> **WHAT THE TASK REQUIRES**
Work out how many lines below hold the string "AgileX" and state only that figure.

Records contained in a dataset
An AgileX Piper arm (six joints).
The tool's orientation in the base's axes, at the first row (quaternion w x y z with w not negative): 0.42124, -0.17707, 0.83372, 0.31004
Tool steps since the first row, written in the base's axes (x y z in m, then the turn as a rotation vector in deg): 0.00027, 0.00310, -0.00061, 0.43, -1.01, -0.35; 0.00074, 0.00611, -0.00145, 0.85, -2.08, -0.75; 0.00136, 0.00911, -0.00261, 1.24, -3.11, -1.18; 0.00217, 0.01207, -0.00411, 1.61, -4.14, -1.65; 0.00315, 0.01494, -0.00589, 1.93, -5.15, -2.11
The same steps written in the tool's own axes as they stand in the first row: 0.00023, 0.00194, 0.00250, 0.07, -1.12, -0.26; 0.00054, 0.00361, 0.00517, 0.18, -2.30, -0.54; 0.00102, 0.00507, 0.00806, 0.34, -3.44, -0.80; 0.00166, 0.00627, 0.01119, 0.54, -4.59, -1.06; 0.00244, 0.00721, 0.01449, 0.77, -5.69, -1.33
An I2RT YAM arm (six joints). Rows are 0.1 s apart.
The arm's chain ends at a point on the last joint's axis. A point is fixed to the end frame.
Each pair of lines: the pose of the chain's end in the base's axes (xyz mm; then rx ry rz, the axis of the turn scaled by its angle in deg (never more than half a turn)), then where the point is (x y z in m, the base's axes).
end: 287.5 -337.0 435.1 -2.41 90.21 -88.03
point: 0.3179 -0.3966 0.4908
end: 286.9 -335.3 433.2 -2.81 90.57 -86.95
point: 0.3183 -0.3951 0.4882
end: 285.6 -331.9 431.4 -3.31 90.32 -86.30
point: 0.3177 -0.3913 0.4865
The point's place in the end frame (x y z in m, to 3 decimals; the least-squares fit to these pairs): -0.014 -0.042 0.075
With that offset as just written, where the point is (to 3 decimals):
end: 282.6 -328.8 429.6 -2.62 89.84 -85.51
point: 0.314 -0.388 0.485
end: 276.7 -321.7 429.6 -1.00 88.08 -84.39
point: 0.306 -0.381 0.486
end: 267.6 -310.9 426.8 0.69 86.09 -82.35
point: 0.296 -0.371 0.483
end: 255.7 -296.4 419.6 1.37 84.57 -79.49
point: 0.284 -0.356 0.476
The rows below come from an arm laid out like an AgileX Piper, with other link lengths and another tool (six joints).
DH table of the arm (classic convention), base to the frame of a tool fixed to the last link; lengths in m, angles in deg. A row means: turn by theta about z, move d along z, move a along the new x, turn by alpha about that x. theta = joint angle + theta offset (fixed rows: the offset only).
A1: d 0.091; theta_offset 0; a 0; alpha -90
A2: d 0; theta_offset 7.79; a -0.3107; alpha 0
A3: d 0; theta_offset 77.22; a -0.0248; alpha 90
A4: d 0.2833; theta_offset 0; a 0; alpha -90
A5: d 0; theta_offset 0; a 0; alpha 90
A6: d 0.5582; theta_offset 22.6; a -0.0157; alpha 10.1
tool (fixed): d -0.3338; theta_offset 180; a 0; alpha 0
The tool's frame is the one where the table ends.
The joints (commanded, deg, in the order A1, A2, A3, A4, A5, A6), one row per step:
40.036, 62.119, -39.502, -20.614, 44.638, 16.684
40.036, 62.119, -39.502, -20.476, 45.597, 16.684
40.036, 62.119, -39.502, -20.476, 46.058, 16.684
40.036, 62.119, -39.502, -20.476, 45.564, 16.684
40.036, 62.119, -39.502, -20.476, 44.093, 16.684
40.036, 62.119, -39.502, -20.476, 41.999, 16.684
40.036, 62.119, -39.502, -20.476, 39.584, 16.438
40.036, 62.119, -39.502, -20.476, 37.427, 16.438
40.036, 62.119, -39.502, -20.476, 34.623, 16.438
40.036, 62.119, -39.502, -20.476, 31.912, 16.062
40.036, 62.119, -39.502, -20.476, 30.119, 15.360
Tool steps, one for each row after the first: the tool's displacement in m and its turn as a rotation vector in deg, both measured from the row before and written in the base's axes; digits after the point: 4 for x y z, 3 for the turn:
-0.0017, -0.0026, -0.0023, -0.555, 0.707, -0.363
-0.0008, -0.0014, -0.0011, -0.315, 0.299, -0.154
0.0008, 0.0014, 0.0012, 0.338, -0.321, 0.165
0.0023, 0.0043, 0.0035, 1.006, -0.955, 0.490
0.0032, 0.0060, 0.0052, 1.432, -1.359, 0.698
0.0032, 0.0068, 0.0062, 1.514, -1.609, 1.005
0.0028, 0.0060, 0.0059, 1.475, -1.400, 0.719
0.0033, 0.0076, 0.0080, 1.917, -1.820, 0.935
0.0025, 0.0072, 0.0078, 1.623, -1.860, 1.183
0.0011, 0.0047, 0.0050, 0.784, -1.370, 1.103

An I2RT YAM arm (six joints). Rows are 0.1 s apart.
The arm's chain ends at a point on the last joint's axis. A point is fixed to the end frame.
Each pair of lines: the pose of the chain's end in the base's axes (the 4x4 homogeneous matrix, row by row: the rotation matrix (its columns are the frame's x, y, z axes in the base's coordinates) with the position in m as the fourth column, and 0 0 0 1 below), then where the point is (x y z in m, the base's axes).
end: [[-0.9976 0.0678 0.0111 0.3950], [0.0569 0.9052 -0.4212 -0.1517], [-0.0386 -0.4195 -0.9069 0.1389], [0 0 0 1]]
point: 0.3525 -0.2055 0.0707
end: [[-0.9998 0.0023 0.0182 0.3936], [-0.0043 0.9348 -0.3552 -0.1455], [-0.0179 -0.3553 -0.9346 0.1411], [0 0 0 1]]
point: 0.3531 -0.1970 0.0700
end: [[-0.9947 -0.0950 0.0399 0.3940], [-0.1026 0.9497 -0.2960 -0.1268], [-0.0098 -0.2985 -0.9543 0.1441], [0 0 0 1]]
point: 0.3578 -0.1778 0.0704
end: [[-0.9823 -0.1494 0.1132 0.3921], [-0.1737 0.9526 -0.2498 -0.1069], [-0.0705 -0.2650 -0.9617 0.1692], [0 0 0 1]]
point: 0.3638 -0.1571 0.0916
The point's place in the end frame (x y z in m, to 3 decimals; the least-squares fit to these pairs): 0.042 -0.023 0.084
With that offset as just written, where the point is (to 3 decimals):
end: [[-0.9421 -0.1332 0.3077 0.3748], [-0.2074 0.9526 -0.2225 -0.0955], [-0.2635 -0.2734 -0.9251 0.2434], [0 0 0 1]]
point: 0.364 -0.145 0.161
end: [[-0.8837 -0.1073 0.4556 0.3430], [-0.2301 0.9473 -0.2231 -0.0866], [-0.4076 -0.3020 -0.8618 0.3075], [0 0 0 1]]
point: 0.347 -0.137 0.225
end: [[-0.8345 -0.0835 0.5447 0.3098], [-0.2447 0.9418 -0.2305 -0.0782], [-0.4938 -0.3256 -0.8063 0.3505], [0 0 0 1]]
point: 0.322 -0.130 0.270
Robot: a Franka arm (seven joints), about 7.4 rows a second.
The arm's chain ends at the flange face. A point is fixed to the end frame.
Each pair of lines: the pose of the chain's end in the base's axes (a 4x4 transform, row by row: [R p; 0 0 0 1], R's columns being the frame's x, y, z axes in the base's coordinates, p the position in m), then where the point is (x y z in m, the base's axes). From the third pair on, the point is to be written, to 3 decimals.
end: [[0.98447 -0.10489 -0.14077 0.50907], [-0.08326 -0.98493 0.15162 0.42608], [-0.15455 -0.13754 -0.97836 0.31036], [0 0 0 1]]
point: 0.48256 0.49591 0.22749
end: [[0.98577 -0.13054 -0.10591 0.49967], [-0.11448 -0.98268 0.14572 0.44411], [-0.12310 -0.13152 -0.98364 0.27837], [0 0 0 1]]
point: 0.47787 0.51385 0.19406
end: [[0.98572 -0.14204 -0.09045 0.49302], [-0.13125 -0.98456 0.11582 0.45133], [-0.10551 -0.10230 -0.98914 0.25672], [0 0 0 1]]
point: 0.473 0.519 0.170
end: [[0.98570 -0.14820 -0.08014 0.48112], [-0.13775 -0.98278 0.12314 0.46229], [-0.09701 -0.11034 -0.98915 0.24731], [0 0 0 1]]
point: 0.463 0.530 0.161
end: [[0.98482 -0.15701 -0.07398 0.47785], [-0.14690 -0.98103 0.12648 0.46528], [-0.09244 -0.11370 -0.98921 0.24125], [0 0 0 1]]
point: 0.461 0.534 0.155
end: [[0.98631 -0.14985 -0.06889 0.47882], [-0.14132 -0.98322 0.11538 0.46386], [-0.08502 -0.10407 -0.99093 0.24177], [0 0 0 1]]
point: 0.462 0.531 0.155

> **WRITTEN ANSWER**
2